Testing and Validation

  • Unit/Integration testing: Test recipes/playbooks locally: TestKitchen (Chef), Molecule (Ansible) to verify idempotence and behavior.
  • Linting & static checks: Use linters and style checks (rubocop for Chef, puppet-lint, ansible-lint).
  • Staging & canary: Apply changes to staging or a small canary group before full rollout.
  • Reporting: Collect run results and drift reports (PuppetDB, Chef Automate, Ansible Tower/AWX).

CM & CI/CD Integration

  • CM plays multiple roles in pipelines:

  • Image bake stage: Run CM in image-build to produce golden images.

  • Deployment stage: Trigger playbook/manifest runs as part of deploy pipelines.
  • Rollback: Use CM to revert configuration or deploy a previous image.
  • Tools commonly integrated: Jenkins/GitHub Actions/GitLab CI triggering Ansible, Chef, or Puppet runs; storing CM code in Git for versioning and review.

Best Practices (concise)

  • Express configuration as declarative, idempotent resources.
  • Keep configurations modular and reusable (roles, modules, cookbooks).
  • Store CM code in version control and use PR-based reviews.
  • Use least-privilege for agent/controller credentials and integrate with secret managers.
  • Test changes via automated test suites and use staging/canaries before global rollout.
  • Prefer immutable images for production workloads where possible; use CM for image build and minor runtime fixes only.
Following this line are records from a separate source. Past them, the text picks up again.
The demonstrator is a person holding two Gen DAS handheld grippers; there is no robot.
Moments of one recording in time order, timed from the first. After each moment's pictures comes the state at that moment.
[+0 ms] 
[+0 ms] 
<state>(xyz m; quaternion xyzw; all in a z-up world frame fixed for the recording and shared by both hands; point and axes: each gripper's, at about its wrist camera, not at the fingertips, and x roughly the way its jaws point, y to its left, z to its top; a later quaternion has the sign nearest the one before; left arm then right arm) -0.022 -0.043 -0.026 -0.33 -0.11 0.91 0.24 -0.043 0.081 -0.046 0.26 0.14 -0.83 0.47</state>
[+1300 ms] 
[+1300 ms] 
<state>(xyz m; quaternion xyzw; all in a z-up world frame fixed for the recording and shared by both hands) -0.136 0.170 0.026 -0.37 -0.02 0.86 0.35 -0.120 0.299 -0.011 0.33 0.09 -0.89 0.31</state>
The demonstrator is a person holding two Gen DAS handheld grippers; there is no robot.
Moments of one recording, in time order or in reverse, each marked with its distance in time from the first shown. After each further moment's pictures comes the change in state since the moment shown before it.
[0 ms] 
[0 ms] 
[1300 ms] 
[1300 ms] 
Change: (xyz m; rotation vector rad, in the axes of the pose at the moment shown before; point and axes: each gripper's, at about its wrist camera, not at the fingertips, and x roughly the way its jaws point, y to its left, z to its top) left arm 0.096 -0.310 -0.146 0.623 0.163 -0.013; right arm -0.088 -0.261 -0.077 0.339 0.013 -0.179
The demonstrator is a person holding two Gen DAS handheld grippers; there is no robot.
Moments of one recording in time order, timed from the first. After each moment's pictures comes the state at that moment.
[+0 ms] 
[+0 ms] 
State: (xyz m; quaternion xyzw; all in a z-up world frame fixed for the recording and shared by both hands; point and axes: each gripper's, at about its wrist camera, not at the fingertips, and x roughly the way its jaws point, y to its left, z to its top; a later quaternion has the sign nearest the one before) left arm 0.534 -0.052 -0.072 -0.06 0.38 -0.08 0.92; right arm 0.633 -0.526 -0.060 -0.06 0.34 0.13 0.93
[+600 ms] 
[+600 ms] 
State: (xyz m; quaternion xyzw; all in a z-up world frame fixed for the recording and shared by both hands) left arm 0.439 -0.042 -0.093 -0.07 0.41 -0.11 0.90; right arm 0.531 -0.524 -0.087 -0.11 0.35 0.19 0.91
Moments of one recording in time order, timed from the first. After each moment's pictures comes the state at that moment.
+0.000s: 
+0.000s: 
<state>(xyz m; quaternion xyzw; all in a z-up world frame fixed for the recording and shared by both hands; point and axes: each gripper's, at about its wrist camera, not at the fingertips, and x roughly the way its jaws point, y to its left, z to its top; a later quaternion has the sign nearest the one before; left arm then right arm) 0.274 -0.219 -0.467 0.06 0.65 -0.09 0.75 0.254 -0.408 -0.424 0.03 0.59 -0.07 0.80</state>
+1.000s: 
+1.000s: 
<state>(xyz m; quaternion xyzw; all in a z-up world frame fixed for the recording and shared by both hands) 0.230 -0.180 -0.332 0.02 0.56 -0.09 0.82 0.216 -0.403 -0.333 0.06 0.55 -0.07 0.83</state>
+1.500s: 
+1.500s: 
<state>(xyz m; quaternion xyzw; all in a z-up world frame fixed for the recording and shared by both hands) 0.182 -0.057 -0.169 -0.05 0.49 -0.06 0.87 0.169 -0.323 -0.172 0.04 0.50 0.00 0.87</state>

When to use which tool (short guidance)

  • Ansible: choose when you want quick start, agentless management, ad-hoc orchestration, and simple YAML-based playbooks. Good for bootstrapping and cross-platform tasks.
  • Chef / Puppet: choose when you need a robust, enterprise-class CM with reporting, scaling, and complex configuration logic. Better when constant enforcement and detailed compliance reporting are required.
  • Salt: choose when you need real-time job execution and event-driven automation at scale.

Limitations & Challenges

  • Complexity at scale: large deployments require good modular design and governance.
  • Stateful changes & ordering: certain changes require careful orchestration (database schema updates).
  • Secrets & credential sprawl: careful handling and auditing of credentials are required.
  • Drift outside CM: manual changes bypassing CM cause drift; strict processes & monitoring are needed.

Summary

Configuration Management is foundational for reliable, repeatable, and auditable infrastructure operations. It moves organizations from fragile, manual procedures to code-driven, testable, and enforceable infrastructure. Understanding the architecture (agent vs agentless), the core concepts (desired state, idempotence), and the practical differences between tools (Ansible, Chef, Puppet, Salt) allows engineers to pick the right tool and design effective, maintainable automation for their environment.